Brushing off any efforts to understand the future of climate as "not credible,” Smith said the field can offer only "wild guesses,” derived from exaggerated data, personal agendas and questionable predictions.

Smith said the matter needs objectivity, but three out of the four scientists he invited to testify Wednesday deny that humans caused climate change.

Given the 97 percent global consensus of scientists who say climate change is real and manmade, Rep. Suzanne Bonamici quipped that the experts appeared uneven.

“For a truly balanced panel, we'd need 96 more Dr. Manns here today," she said.

Along with Michael Mann, director of the Earth System Science Center at Pennsylvania State University, the panel included Judith Curry, president of the Climate Forecast Applications Network; John Christy, director of the Earth System Science Center in Alabama; and Roger Pielke Jr., a professor of environmental studies at the University of Colorado. Curry, Christy and Pielke have each appeared before the committee no less than 20 times in the last decade. 

Wednesday’s hearing was advertised as a look into policy and scientific method, but the lawmakers did not get far beyond arguments over controversial and frequently debunked climate-science theories.

"Those who disagree with the mainstream are being brutalized into silence," said Rep. Dana Rohrabacher, R-Calif.

Rep. Daniel Webster, R-Fla., meanwhile argued that the last ice age is "proof" that humans aren't responsible for warming.
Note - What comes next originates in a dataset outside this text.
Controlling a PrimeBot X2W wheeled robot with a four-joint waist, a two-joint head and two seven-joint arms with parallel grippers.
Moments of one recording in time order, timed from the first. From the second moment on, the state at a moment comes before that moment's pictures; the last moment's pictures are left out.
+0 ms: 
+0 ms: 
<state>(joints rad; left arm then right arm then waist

When Mann, the climate-change supporter, brought up an article from Science magazine, Chairman Smith chastised Mann for bringing up the journal, saying it is not known as an objective one.

"Well, it is 'Science' magazine," Mann responded.

Amid the partisan fighting, Pielke reminded the committee of at least one incontrovertible truth.

"Scientific uncertainty is not going to be eliminated on this topic before we have to act," Pielke said.